Even after nine years, the New Albany Walking Classic is still finding ways to grow and improve.
The annual event, which draws 3,000 participants and hundreds more spectators to the streets of New Albany, has firmly cemented itself as a popular citywide event that promotes and educates neighboring communities about creating healthier habits and dietary choices.
“For us, it’s not a fundraiser; it’s a way to get people to adopt a healthy lifestyle. We don’t want people doing this event because they have to raise money for something,” says Walking Classic founder Phil Heit. Still, all money raised by the race goes to charities and endowments to promote health in New Albany.
“We donate all of the money anyway. We donate more, percentage-wise, than any other race anywhere,” Heit says. That’s because all race workers and organizers are volunteers.
The 2013 race will be better than ever, Heit says.
“This year we have so many more food vendors. This is not the kind of event where they’re giving out apples and bottles of water. We have Brio, Rusty Bucket, Steak Escape, Cameron Mitchell and Subway; the list goes on and on. There are about 20 food vendors,” he says.
Each participant also receives a special insulated black race jacket valued at several times the registration fee.
Heit created the event to give walkers their own premier event similar to the races for runners that are so prevalent across the country.
“If twice as many people in the United States walk instead of run, why not have an event for walkers, only on the same scale as what’s done for runners?” he says.
And with each year has come increased popularity for the event – so much that organizers have had to set a cap on the number of participants.
“What’s more important to us is the quality of the event versus getting numbers of people.” Heit says. “The pace of registrations for this year's Walk is double the pace of that of 2012.”
The maximum is 3,000 walkers and Heit anticipates the walk will sell out very quickly.
“The roads can only hold so many. Therefore, if we expand, we’d have to change the course, so we’re going to keep it in the neighborhood,” he says.
The course, which Heit says is “gorgeous,” winds through the city and highlights much of what New Albany has to offer.
While the Walking Classic is generally recognized as a community event, New Albany residents only make up about 15-18 percent of the people who participate, Heit says. The rest come from all over the country – more than 250 ZIP codes.

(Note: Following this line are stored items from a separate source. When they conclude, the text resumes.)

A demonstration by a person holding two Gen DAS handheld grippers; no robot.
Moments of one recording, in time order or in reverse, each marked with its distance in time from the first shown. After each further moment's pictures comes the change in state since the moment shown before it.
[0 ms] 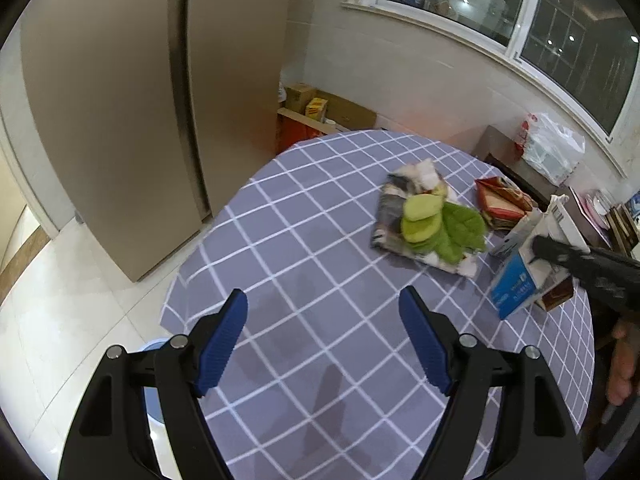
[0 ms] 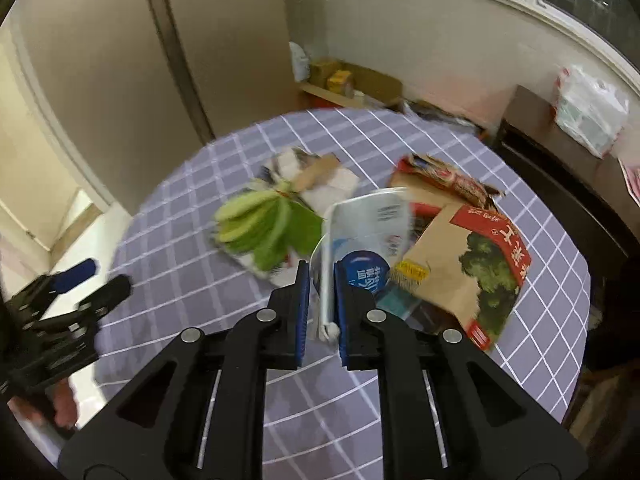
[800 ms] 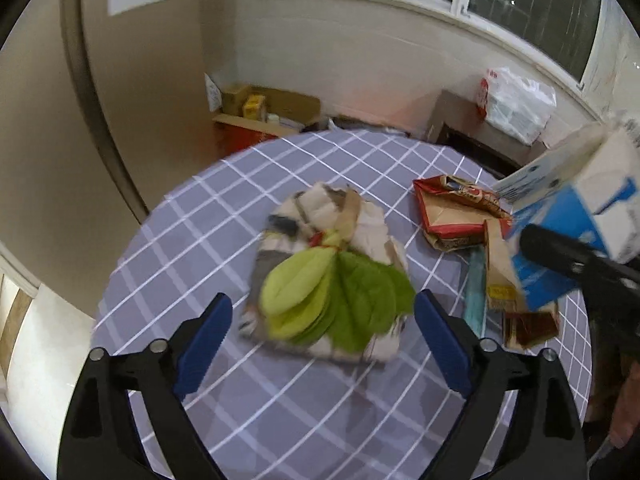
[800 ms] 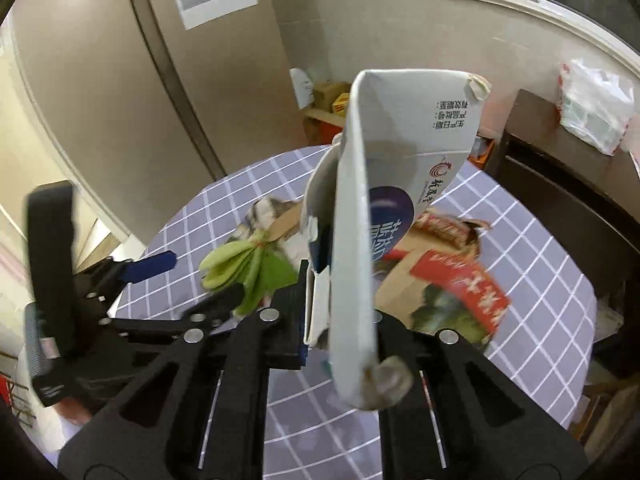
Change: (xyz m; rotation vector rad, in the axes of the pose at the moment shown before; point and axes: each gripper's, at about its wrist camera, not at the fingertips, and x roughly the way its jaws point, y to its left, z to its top) left arm 0.079 -0.105 0.062 0.188 0.079 -0.077; right arm -0.015 -0.039 0.018 0.060 -0.096 0.098
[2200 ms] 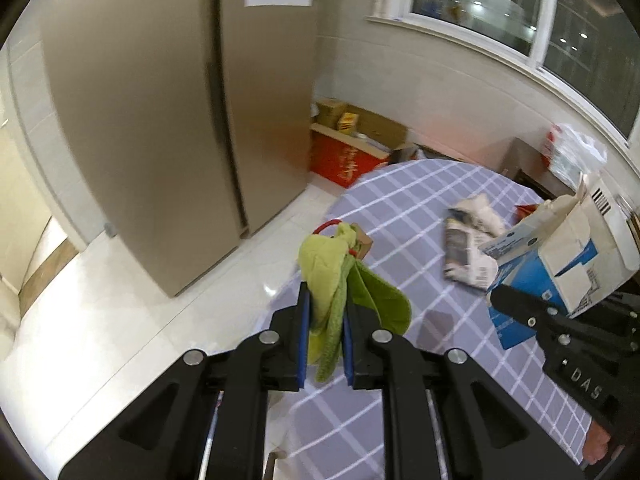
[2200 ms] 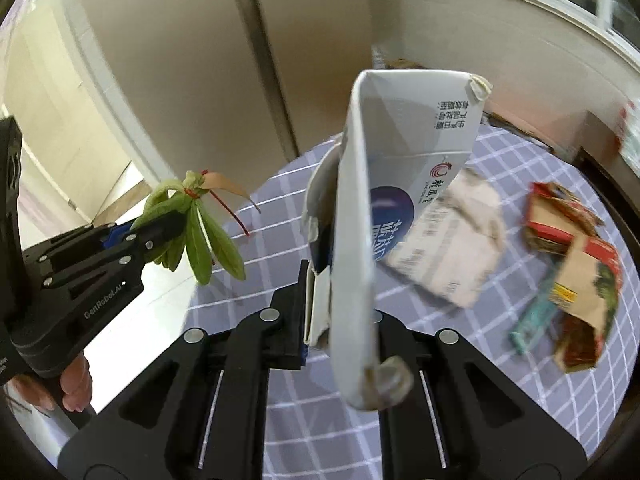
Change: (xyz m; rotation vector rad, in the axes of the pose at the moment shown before) left arm -0.112 0.155 -0.076 -0.206 -0.110 0.188; right arm 0.034 0.147 -0.031 -0.180 0.113 0.125
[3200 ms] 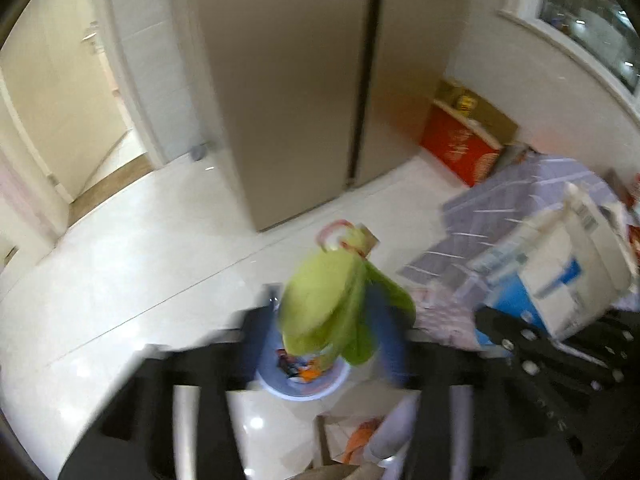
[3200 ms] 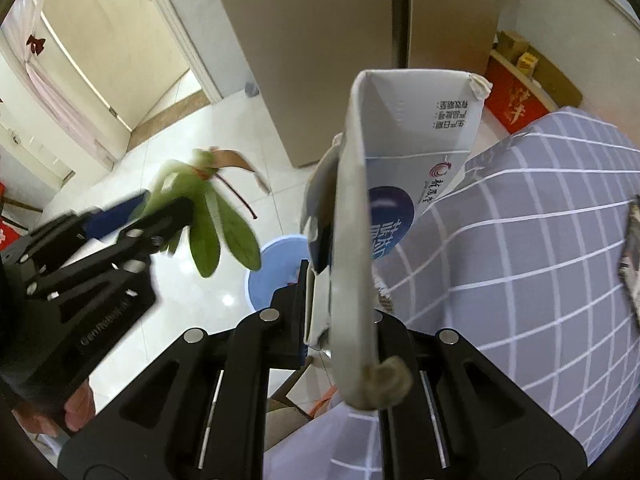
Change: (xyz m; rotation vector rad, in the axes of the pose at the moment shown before) left arm 0.012 0.164 -0.064 -0.238 0.123 0.264; right arm 0.116 0.162 -0.007 -0.212 0.248 0.130
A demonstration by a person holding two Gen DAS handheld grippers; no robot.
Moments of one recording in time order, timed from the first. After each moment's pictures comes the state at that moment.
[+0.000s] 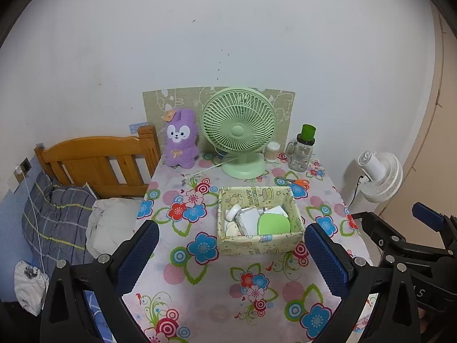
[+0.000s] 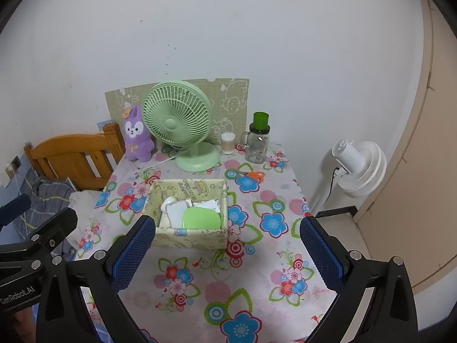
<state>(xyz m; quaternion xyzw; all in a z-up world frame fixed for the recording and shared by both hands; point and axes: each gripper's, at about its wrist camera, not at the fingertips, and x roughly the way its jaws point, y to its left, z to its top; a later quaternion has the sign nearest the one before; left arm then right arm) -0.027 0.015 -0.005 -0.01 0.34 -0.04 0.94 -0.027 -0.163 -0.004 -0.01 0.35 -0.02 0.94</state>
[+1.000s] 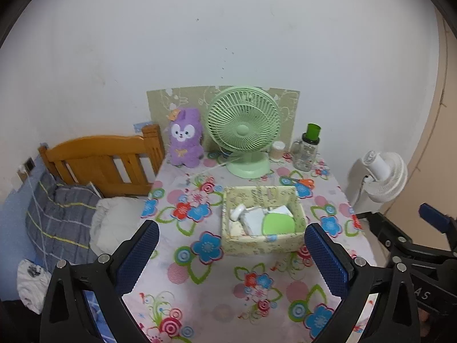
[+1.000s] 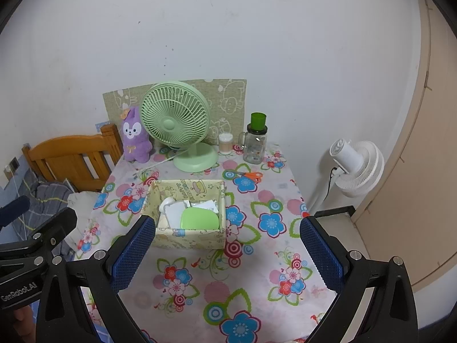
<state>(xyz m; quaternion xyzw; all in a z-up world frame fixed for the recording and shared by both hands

Nearly 80 percent of the participants are women, and the average age of all participants is in the mid-40s. It is this demographic that makes the decisions in the family about what is spent on purchases, whether for health care or buying groceries. This is a major reason why many sponsors seek a partnership with the Walk, Heit says.
Heit has grand plans for the Walking Classic. Stay tuned for possible major announcements in the future.
The New Albany Walking Classic is scheduled for 8 a.m. Sept. 8 in Market Square. Registration, which is available online at newalbanywalkingclassic.com, for the 10K is $45 through the end of July and $50 through the end of August. Half Marathon registration is $55 through the end of July and $60 through the end of August.
Race packets must be picked up between 4-8 p.m. Sept. 6 or 9 a.m.-5 p.m. Sept. 7 at the Jeanne B. McCoy Community Center for the Arts. Photo ID is required for pickup.